TASK OBJECTIVE
Take every record and write it out again exactly, with no images included.

[Stored data]
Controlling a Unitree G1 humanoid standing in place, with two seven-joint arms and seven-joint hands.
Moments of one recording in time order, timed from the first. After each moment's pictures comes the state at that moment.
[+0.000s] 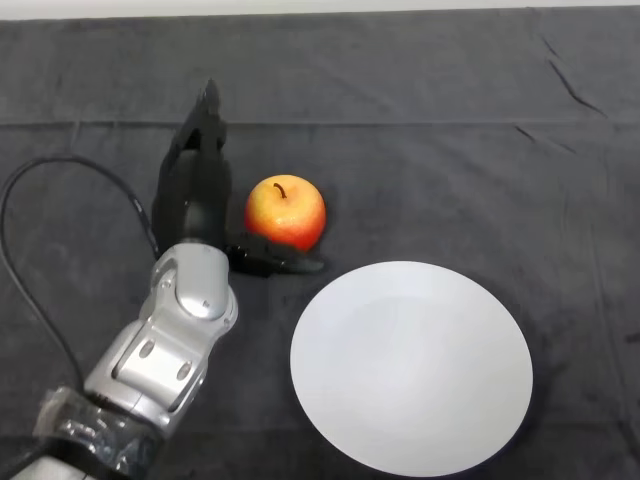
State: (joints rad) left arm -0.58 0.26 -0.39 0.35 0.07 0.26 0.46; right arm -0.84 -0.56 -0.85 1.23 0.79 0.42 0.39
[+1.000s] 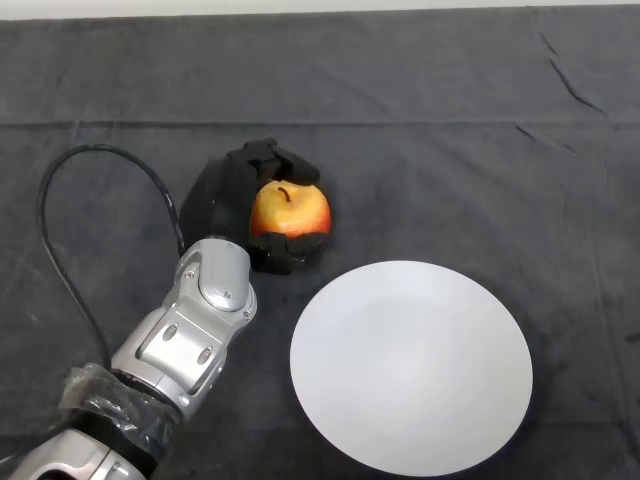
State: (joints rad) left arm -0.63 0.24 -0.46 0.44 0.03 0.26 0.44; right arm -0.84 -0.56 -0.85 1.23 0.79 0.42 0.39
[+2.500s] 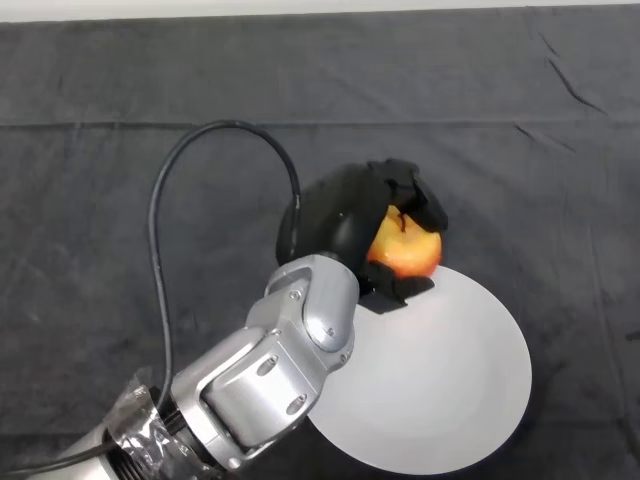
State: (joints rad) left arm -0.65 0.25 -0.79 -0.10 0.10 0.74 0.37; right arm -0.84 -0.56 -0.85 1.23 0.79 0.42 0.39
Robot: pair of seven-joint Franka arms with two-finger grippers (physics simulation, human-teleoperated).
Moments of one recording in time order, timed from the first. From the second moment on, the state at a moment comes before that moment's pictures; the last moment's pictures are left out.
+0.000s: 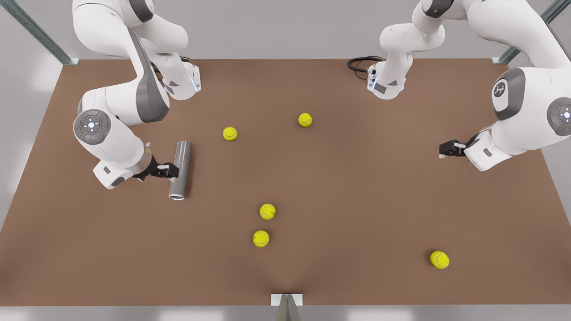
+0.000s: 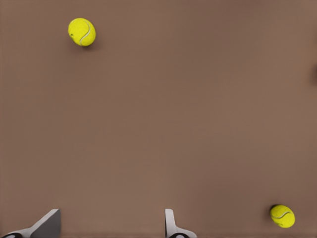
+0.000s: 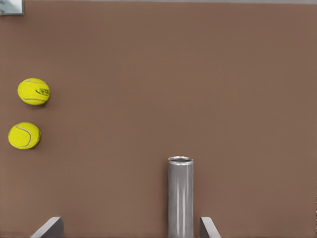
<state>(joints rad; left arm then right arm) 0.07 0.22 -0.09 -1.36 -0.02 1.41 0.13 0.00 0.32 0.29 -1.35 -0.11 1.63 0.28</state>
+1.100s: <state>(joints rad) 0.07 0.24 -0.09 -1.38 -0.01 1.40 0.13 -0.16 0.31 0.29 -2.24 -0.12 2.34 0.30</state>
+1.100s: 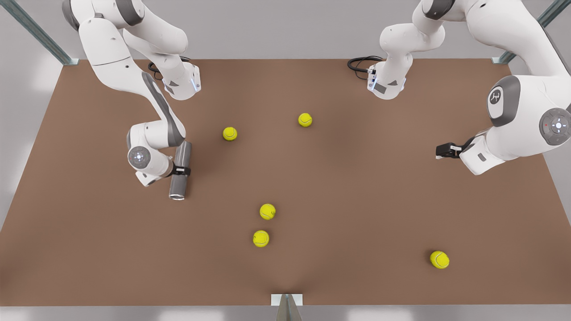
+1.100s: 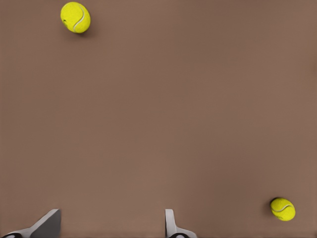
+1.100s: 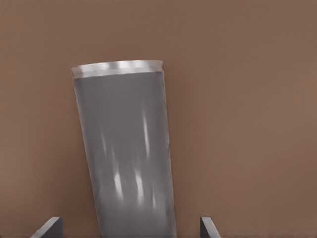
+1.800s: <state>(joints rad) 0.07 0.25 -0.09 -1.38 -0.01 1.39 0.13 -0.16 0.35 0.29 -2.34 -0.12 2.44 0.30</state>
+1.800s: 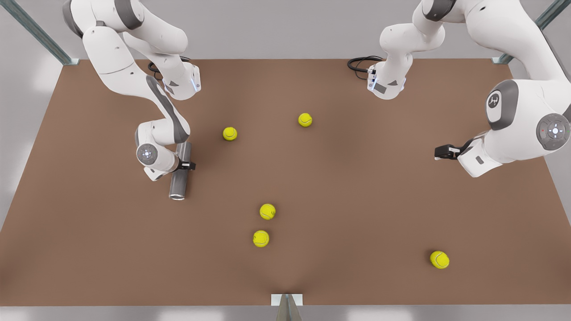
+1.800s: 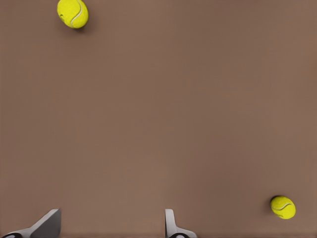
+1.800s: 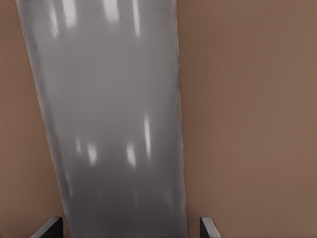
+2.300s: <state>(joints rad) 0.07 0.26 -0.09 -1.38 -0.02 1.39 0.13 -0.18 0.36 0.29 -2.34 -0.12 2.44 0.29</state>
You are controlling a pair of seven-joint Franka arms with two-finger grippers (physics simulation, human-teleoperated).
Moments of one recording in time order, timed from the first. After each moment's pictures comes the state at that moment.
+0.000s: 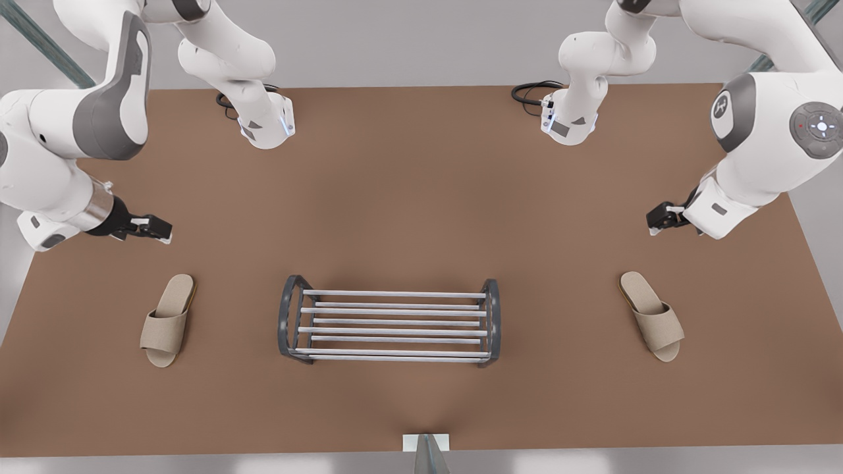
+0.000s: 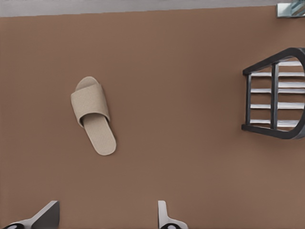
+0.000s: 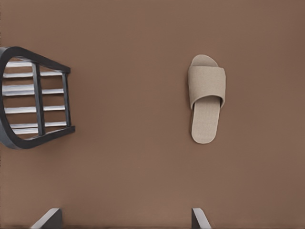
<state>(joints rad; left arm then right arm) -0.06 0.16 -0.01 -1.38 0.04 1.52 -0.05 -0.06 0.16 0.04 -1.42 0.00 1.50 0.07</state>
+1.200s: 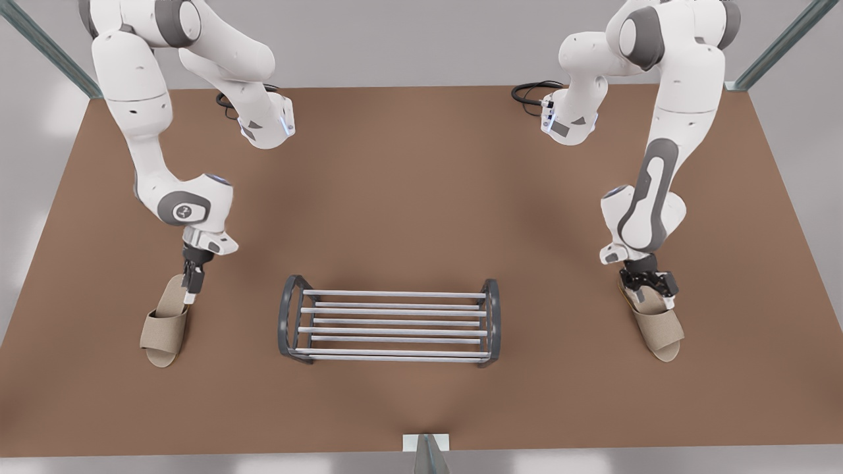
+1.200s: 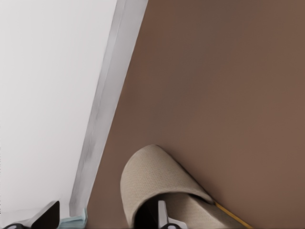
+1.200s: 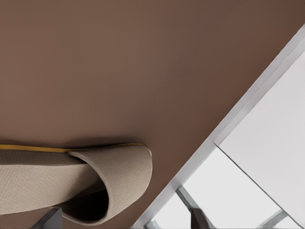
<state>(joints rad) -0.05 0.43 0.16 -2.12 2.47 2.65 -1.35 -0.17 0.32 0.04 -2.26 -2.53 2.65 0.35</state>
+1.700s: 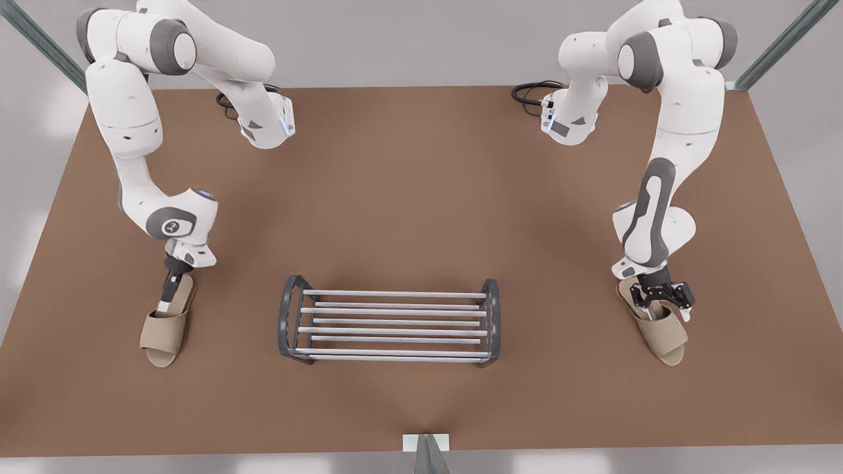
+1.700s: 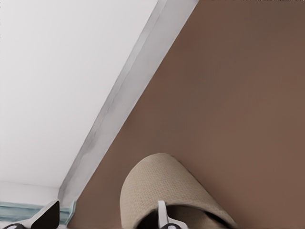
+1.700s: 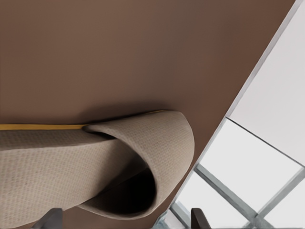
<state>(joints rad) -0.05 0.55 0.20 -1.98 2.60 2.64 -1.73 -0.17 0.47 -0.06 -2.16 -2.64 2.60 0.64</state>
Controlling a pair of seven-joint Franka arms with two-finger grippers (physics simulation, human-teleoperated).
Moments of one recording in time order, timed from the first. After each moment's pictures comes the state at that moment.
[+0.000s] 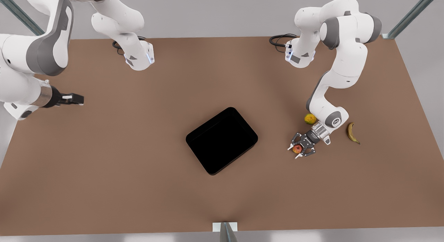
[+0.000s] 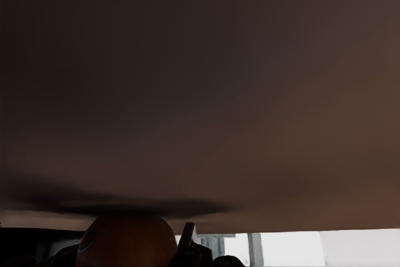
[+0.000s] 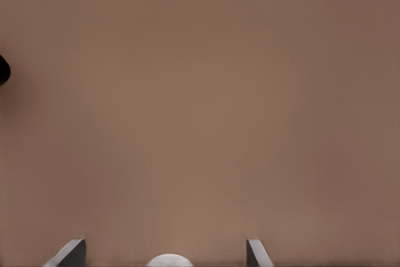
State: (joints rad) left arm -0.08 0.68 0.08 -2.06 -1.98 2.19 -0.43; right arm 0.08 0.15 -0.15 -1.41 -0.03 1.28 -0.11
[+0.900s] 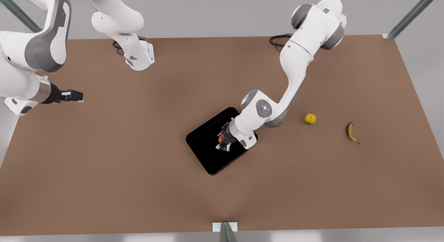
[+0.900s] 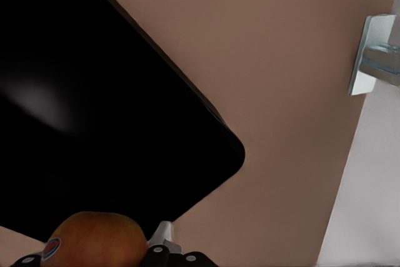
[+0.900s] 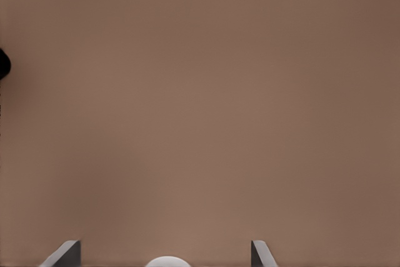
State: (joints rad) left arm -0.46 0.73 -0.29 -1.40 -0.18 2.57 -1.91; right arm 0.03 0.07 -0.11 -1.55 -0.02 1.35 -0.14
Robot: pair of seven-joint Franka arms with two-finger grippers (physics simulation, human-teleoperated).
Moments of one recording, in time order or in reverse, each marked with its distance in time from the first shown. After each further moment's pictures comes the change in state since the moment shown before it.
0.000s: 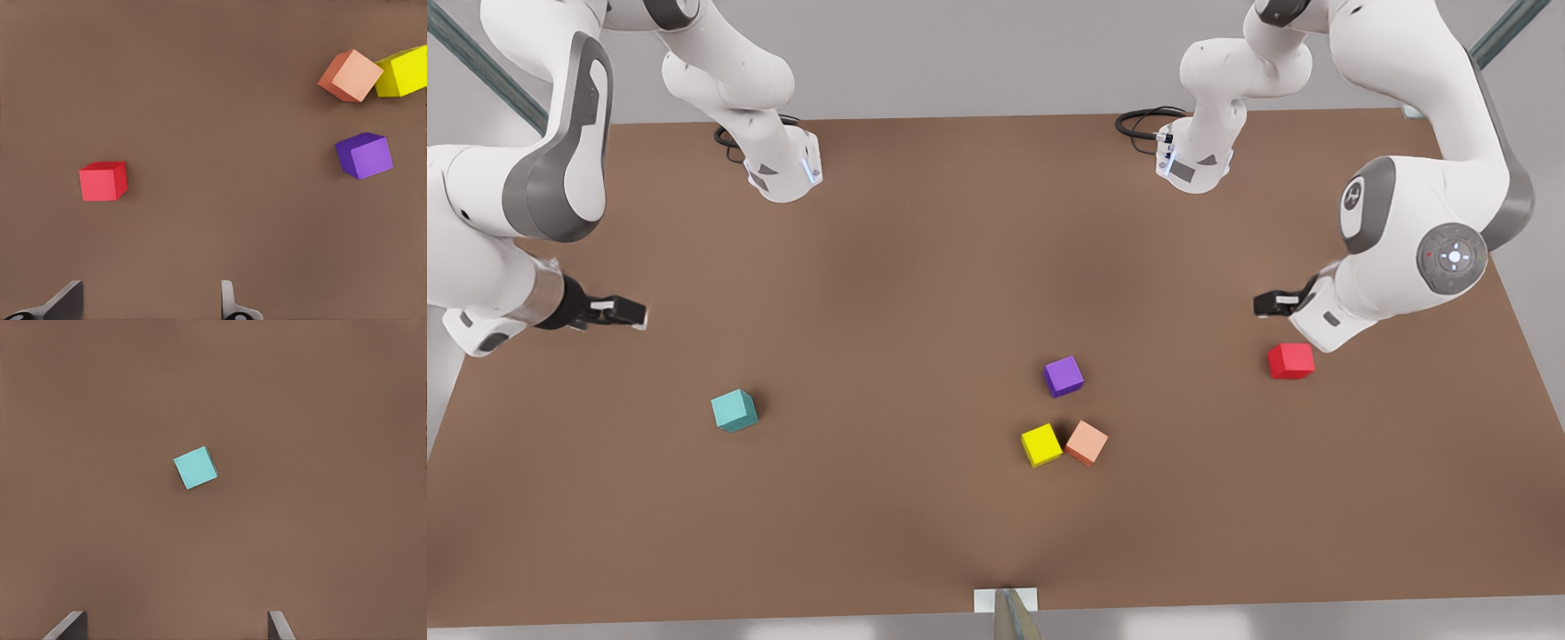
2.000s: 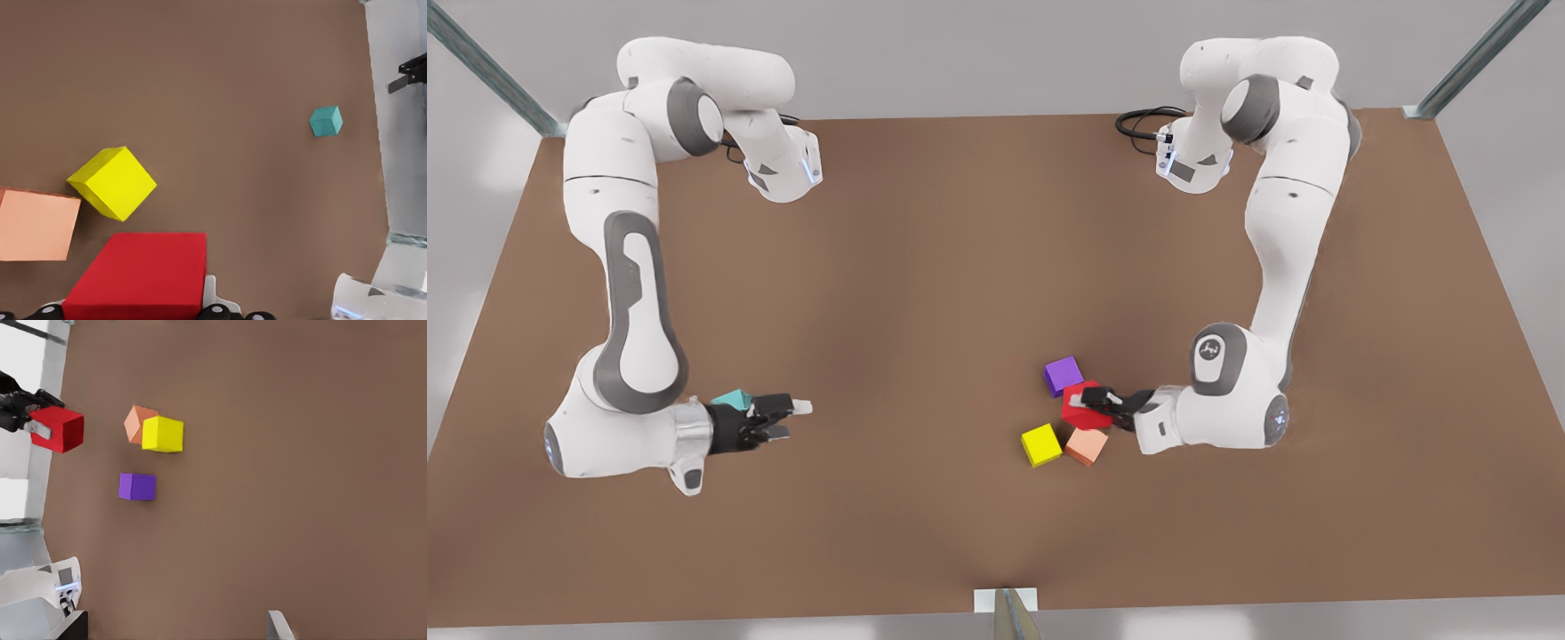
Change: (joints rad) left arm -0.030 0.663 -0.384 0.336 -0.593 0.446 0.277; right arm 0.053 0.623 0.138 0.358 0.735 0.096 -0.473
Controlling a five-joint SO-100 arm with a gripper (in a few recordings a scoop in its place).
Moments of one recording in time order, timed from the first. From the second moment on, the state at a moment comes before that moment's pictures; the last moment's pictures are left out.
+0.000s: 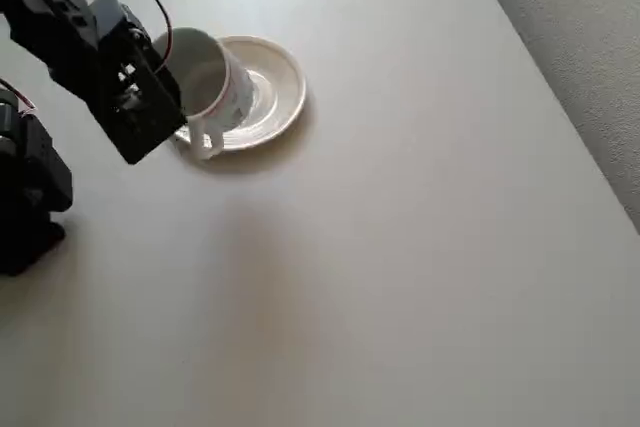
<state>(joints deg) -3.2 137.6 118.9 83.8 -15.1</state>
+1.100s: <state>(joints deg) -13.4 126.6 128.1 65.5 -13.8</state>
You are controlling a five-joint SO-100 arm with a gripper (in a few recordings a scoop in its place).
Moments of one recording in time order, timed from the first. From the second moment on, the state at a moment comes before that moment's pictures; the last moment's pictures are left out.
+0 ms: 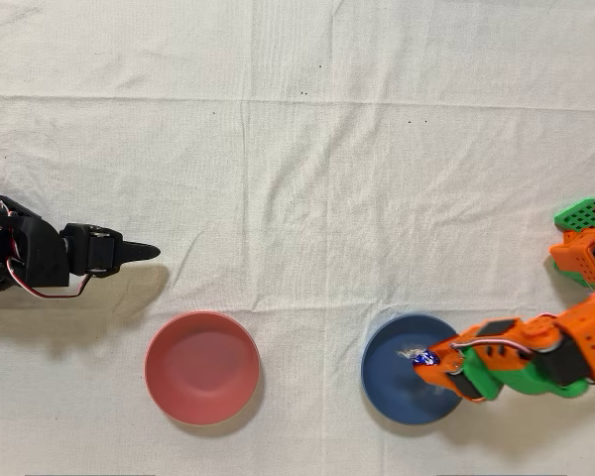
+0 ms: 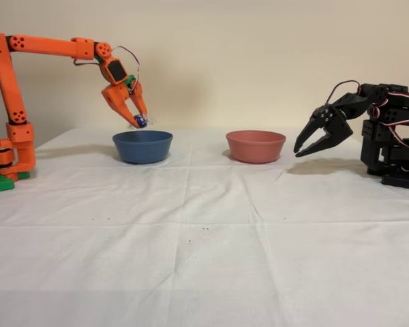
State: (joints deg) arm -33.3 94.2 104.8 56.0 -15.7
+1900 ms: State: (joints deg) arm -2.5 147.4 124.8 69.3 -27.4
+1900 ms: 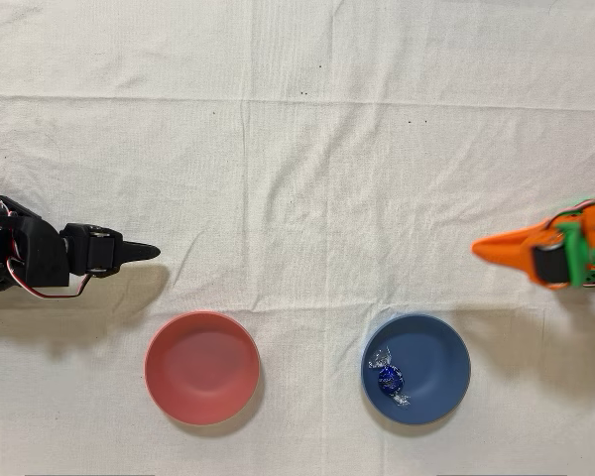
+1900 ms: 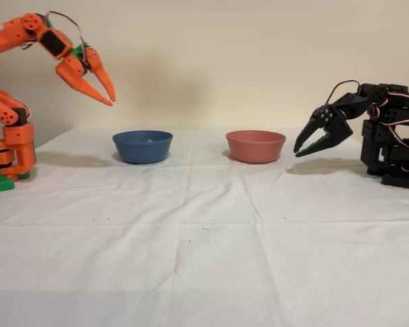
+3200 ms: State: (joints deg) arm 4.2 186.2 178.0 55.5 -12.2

ANSWER BOX
Controlling a Unitree G1 humanoid standing in place, with two seven-joint arms and seven-joint hands.
Moments of one recording in time order, timed from the first. After each moment's pictures comes the state at that moment.
[+0.000s] 
State: (joints rad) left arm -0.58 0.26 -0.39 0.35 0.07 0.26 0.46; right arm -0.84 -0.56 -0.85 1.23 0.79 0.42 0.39
[+1.000s] 
State: (joints rad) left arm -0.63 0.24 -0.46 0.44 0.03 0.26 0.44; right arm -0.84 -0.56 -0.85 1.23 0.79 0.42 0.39
[+2.500s] 
State: (joints rad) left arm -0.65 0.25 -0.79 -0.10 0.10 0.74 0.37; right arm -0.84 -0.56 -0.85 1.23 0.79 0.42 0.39
Robot: pair of seven-joint Franka arms with two-finger grippers (physics simulation, human-teleoperated).
Moments of one recording in time order, timed from the first. From the second moment on, the state at a moment comes before that moment's pictures; the last moment's pictures are left out.
+0.000s: 
+0.000s: 
+0.000s: 
<state>(joints rad; left arm then right arm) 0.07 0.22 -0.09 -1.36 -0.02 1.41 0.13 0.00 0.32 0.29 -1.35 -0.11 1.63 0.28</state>
+1.100s: <state>(joints rad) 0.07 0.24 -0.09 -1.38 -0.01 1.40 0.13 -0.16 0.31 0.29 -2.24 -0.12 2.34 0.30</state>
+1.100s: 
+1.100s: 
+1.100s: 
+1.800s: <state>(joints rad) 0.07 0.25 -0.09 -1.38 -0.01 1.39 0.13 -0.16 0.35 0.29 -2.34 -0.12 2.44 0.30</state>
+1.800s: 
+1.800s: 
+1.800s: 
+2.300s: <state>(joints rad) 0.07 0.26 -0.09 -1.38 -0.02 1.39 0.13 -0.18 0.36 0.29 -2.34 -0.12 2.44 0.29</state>
You are controlling a pair of seven-joint Franka arms with two-finger grippers (physics simulation, human-teleoperated).
Moments of one recording in time order, timed from the first. After each moment's pictures comes the state at that moment.
+0.000s: 
+0.000s: 
+0.000s: 
<state>(joints rad; left arm then right arm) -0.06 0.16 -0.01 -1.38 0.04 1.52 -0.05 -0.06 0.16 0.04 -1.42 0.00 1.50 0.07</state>
+1.200s: 
+1.200s: 
+1.200s: 
<state>(joints rad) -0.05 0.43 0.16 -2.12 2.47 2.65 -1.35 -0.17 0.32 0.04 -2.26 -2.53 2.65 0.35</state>
+1.700s: 
+1.700s: 
+1.700s: 
<state>(joints rad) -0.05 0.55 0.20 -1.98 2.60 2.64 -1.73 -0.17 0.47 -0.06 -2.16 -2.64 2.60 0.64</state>
Controlling a pair of seven-joint Franka arms with two-finger grippers (physics simulation, human-teleoperated).
Moments of one recording in time order, timed from the first. After each moment's pictures comes the state at that moment.
[+0.000s] 
[+0.000s] 
[+0.000s] 
State: (joints rad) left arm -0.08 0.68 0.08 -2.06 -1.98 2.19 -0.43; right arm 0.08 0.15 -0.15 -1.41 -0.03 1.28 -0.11
[+0.900s] 
[+0.900s] 
[+0.900s] 
State: (joints rad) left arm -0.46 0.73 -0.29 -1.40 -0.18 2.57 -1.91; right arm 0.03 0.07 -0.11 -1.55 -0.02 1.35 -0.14
Robot: pair of seven-joint Franka arms with two-finger grippers (physics simulation, human-teleoperated).
Moments of one recording, in time order or in reverse, each marked with its distance in time from the first shown. After each further moment's pictures comes the change in state since the moment shown before it.
0.000s: 
2.000s: 
Change: (joints rad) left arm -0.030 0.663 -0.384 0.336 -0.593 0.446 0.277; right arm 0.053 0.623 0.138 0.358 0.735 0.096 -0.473
Controlling a five-joint SO-100 arm with a gripper (in a few recordings a scoop in its place).
Moments of one recording in time order, timed from the first. From the second moment on, the state at a moment comes before that moment's pictures; the last moment's pictures are left out.
+0.000s: 
<state>(joints deg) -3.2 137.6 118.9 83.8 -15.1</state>
+1.100s: <state>(joints deg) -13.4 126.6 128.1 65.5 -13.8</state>
You are controlling a five-joint SO-100 arm with a gripper (in a few recordings a scoop in its place).
Moments of one recording in time order, timed from the first. From the second moment on, the state at a moment comes before that moment's pictures; the last moment's pictures are left out.
+0 ms: 
+0 ms: 
State: (joints deg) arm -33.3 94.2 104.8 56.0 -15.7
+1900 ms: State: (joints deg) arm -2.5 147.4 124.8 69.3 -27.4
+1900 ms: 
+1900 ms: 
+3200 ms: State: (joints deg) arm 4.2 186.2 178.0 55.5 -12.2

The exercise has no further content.